• ABOUT THIS TASK
Can you set down, exactly as they appear below, the lines from the opening of the material through the one bearing "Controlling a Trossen", minus the pictures?

• DATA SECTION
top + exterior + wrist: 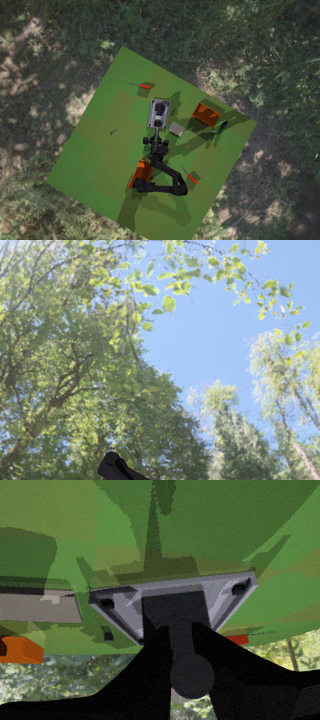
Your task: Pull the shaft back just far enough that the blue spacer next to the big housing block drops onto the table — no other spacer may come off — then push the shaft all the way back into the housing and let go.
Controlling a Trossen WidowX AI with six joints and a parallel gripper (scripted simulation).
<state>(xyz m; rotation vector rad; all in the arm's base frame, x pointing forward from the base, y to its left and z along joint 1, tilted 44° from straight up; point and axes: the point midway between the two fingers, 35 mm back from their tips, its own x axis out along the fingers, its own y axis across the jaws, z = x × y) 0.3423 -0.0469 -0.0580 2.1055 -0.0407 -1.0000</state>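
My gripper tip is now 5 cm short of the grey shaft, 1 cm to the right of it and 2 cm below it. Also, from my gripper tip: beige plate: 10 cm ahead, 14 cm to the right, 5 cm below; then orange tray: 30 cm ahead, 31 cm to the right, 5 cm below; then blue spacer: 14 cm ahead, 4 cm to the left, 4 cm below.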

• OUTPUT FOR THIS EXERCISE
top + exterior + wrist: 
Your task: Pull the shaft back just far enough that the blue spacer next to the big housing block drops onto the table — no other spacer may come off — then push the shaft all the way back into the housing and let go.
Controlling a Trossen WidowX AI with six joints and a parallel gripper (scripted simulation).

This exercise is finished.